Activity - Count up the lines in the listing below that hold "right", and answer with the total alone.

Records -
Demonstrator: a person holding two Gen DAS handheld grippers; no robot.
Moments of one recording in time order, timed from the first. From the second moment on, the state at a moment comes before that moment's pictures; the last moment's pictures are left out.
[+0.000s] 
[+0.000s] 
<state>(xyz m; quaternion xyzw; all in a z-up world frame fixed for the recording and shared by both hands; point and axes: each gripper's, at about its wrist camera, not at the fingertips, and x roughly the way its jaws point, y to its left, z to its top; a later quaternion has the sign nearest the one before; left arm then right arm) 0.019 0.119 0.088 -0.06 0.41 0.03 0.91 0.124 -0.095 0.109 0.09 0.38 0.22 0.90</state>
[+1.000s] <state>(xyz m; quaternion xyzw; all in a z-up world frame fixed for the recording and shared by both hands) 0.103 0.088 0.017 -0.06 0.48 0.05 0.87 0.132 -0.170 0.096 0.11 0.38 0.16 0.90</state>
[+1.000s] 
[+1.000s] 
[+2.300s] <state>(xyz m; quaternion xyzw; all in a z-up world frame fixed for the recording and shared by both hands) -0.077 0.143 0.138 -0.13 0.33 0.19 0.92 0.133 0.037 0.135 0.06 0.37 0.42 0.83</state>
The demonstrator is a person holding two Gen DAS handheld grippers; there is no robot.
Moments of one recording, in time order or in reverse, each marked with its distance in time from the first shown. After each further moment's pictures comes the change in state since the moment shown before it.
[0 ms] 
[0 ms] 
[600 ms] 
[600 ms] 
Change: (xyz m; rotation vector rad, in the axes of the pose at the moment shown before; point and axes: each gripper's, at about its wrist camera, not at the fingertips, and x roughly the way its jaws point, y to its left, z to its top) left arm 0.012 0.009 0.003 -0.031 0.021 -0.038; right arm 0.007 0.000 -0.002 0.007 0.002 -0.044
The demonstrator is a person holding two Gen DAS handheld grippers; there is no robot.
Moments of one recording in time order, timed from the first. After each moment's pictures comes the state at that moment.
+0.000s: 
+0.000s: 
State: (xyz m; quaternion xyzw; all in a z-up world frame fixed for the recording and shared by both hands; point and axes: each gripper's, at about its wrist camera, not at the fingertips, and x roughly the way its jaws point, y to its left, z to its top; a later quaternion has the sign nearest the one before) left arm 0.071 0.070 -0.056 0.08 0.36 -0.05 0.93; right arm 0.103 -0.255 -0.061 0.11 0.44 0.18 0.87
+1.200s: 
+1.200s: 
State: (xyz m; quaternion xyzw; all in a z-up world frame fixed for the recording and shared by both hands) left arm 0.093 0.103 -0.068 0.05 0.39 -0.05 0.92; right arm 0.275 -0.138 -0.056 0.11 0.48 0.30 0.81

Task output - 4